With its guidance on dietary fat, WHO notes that both quantity and quality are important for good health. WHO reiterates that adults should limit total fat intake to 30% of total energy intake or less. The fat consumed by all individuals 2 years of age and older should be primarily unsaturated fatty acids, with no more than 10% of total energy intake coming from saturated fatty acids and no more than 1% of total energy intake from trans fatty acids from both ruminant and industrially produced animal sources.
Saturated and trans fatty acids in the diet can be replaced with other nutrients such as polyunsaturated fatty acids, monounsaturated fatty acids from plant sources or carbohydrates from foods containing natural dietary fibers, such as whole grains, vegetables, fruits and legumes.
Saturated fatty acids can be found in fatty meat, dairy products, hard fats, and oils such as butter, ghee, lard, palm oil, and coconut oil, and trans fatty acids in baked and fried foods, prepackaged snack foods, and the meat and dairy products of ruminant animals, such as cows or sheep.
Together with WHO's existing guidance on limiting the intake of free sugars, the new carbohydrate intake guidance emphasizes the importance of carbohydrate quality for good health.
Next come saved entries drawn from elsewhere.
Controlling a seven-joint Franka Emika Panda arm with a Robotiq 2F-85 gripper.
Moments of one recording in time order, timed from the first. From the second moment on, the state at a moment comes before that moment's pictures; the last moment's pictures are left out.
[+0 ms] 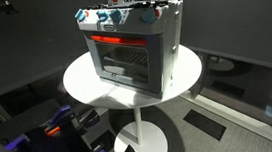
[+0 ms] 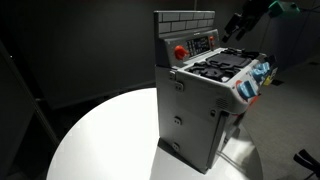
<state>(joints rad) 0.00 -0.06 -0.01 -2.16 0.03 2.57 -0.03</state>
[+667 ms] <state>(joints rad) 0.00 0.02 0.01 -2.08 0.03 2.58 -0.03</state>
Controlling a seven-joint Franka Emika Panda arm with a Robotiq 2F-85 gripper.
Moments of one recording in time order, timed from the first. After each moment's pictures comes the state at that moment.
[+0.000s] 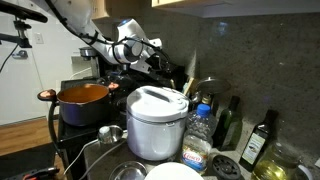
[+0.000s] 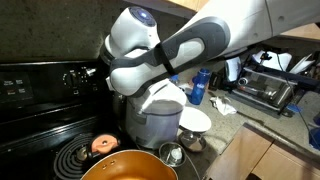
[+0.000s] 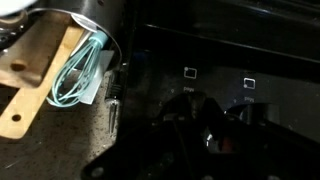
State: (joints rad) arm 0.36 0.38 -0.11 -1.83 -0.27 2.97 0.24
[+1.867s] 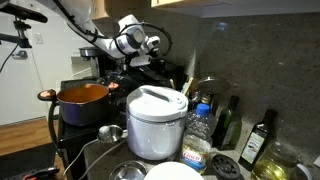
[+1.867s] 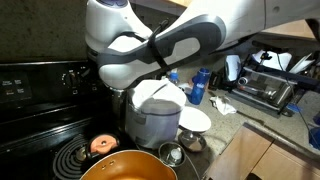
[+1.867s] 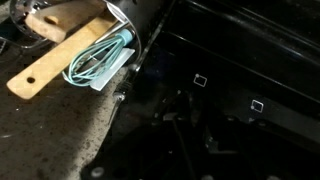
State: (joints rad) arm 0.39 0.42 -0.09 -1.66 -0.52 2.66 0.29
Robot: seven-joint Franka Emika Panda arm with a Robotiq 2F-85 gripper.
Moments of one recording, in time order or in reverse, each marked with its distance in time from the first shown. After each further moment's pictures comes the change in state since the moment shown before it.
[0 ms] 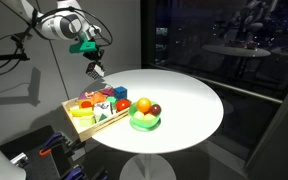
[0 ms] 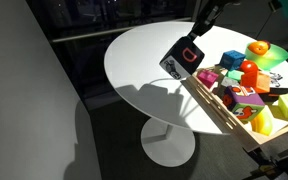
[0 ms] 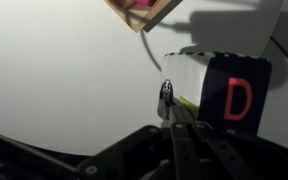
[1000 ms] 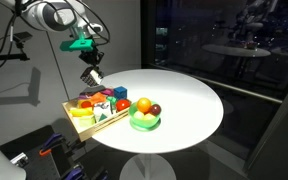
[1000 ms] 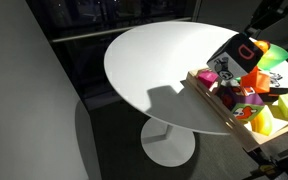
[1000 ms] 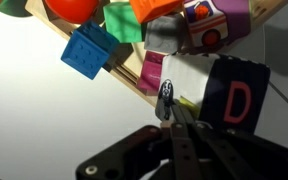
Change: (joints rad) arm -0.009 -0.283 -0.143 -0.201 0.108 -0.236 -0.146
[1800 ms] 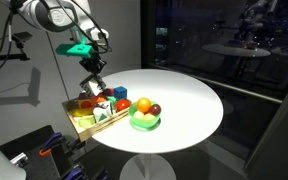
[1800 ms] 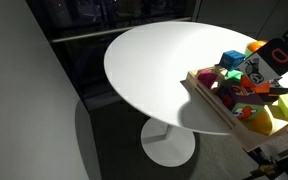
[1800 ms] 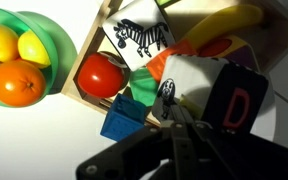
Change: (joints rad) arm -0.063 -0.117 -0.118 -0.102 0.000 -0.131 -0.009
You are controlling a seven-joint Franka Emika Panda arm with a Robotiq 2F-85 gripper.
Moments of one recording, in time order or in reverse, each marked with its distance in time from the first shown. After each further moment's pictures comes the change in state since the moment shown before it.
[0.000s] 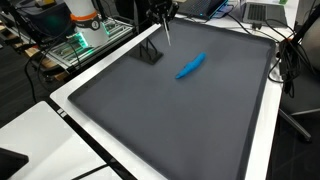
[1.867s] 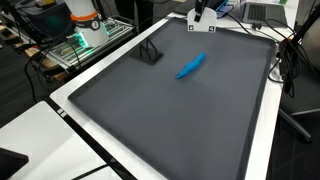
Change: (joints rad) arm 0.139 0.439 0.052 0.722 -0.488 -0.520 -0.394
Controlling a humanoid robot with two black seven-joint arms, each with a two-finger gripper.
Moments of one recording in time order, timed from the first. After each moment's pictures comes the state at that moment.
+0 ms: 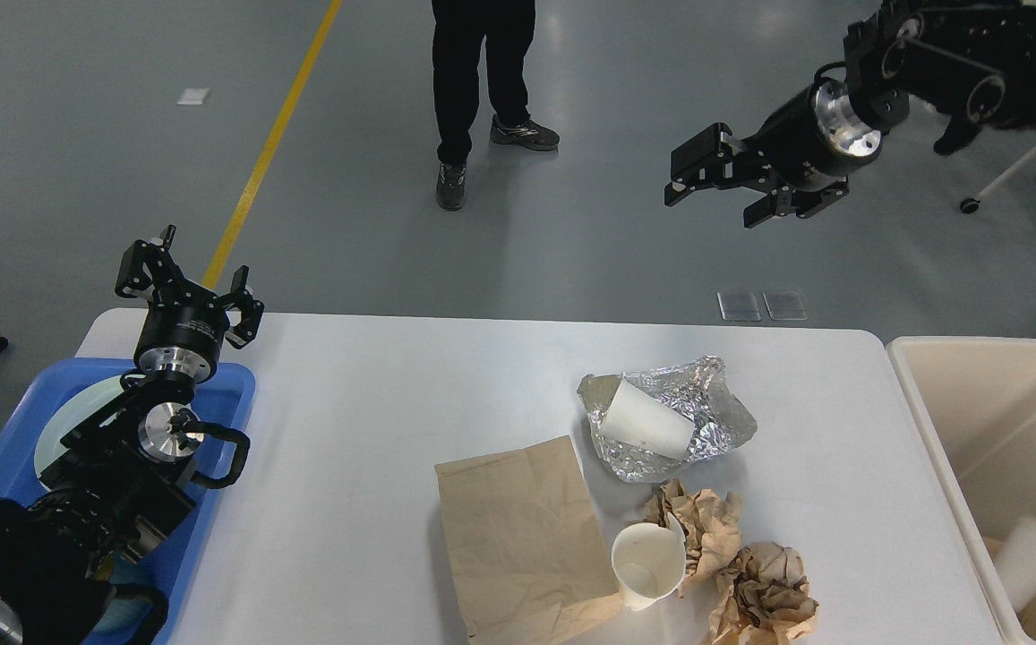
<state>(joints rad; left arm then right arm) -0.82 0.09 -0.83 -0.07 -0.08 -0.48 -0.48 1.86 -0.23 -1.11 0.65 -0.13 0.88 0.22</state>
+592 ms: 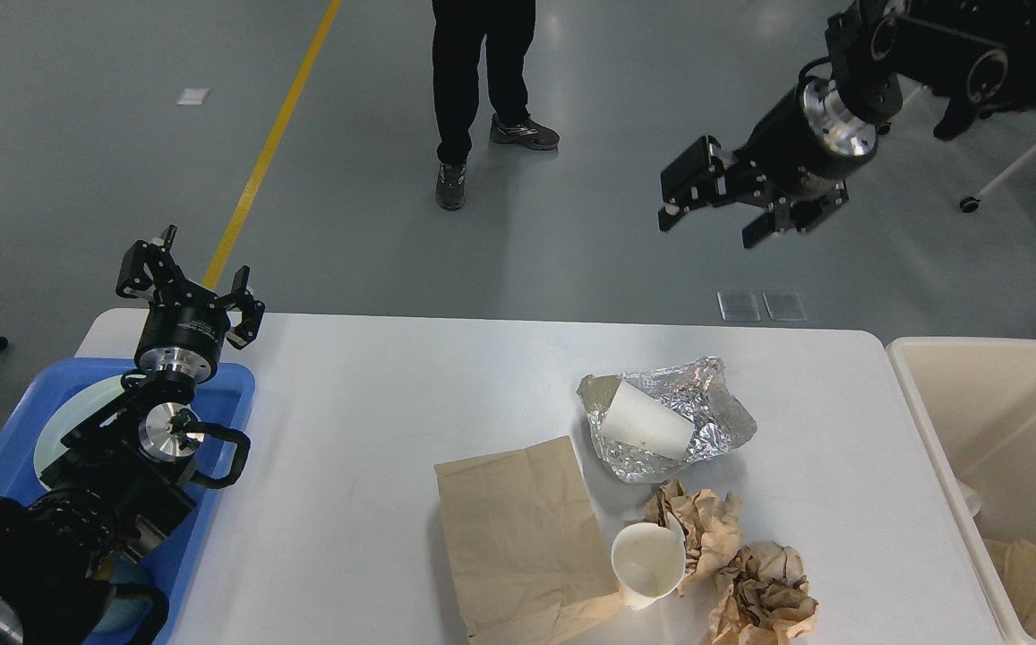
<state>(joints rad) -0.82 0.09 -0.83 -0.07 -0.08 -0.48 -0.48 1.80 -0.21 -1.14 0.69 -0.15 0.92 0.20</state>
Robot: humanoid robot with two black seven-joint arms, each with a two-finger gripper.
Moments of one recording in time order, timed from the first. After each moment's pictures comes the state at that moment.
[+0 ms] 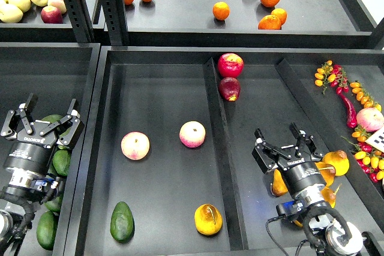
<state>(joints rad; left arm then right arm) 0.14 0.01 -1.51 -1.29 -0.38 -0.49 0.24 -0.11 0.01 1.42 1.30 0.29 0.25 -0.24</state>
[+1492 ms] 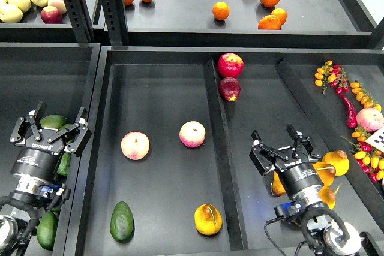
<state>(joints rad) 0.14 0.00 -1.48 -1.27 -0.37 -0.49 0.26 -0.11 0.01 1.41 1.30 0.28 0.25 -0.24</state>
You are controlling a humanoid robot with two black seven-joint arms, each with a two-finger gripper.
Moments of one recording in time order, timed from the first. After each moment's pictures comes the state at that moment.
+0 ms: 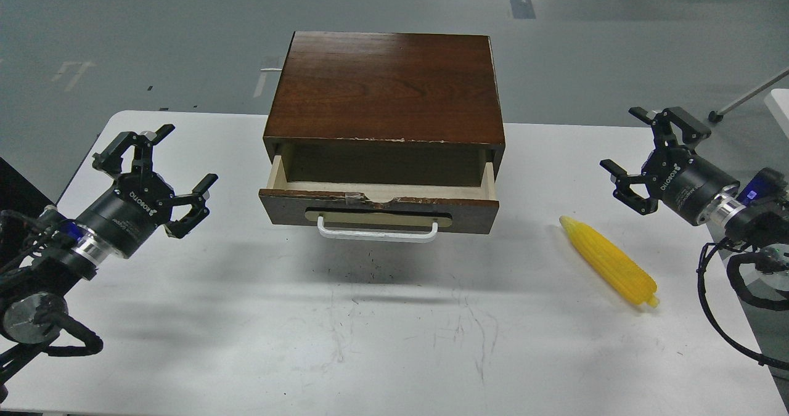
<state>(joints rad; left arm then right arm) -0.34 0.74 -0.68 -1.17 0.09 -0.49 -0.49 0.80 -0.75 0.08 0.93 0.10 0.49 0.49</state>
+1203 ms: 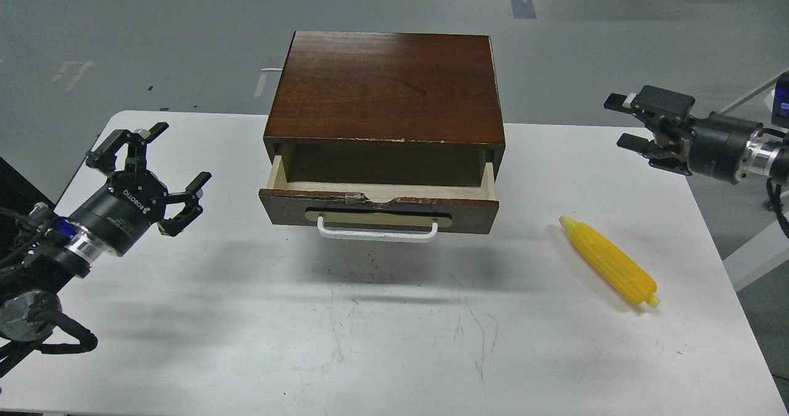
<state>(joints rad) -0.35 0.75 -0.69 -1.16 0.10 -0.49 -0.49 1.04 -0.91 0.07 0.99 -0.85 0.48 0.49</state>
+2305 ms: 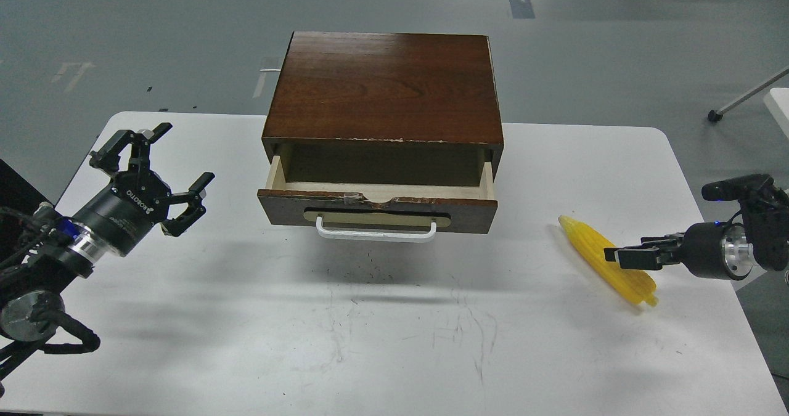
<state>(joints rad) -0.35 0.75 -0.68 -1.16 0.10 -0.49 -0.49 0.99 -0.86 -0.26 1.01 -1.39 0.18 0.49</state>
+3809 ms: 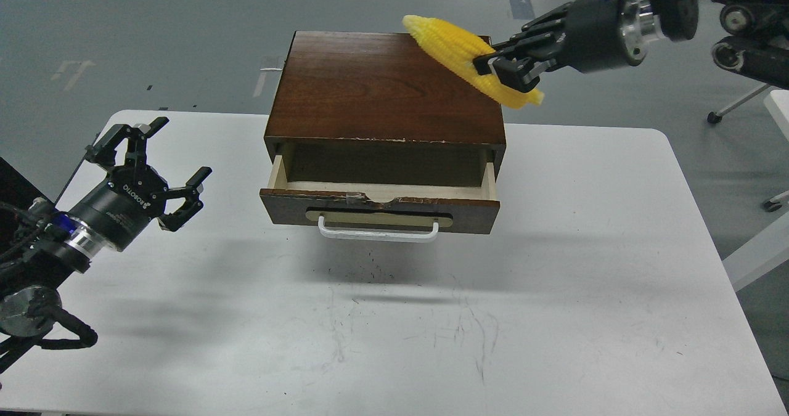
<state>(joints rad) -0.36 0.76 -0.69 -1.16 0.10 -0.49 -0.49 1.93 -0.53 -0.54 1.24 -1.34 0.23 0.49</state>
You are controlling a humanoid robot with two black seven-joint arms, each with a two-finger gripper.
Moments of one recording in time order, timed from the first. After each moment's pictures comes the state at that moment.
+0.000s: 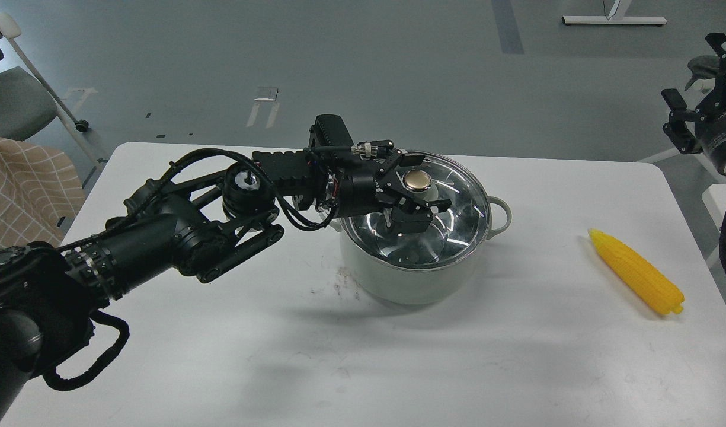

WHO provides a new recommendation that carbohydrate intake for all people two years of age and older should come primarily from whole grains, vegetables, fruits and legumes. WHO recommends that adults consume at least 400 grams of fruit and vegetables and 25 grams of natural dietary fiber per day.
In the first guide for children and adolescents, WHO suggests the following intakes of fruit and vegetables:
2-5 years: at least 250 g per day
6–9 years: at least 350 g per day
from 10 years onwards: at least 400 g per day.
The recommended intakes of natural dietary fibers are as follows:
2-5 years, at least 15 g per day
6–9 years: at least 21 g per day
10 years or more, at least 25 g per day.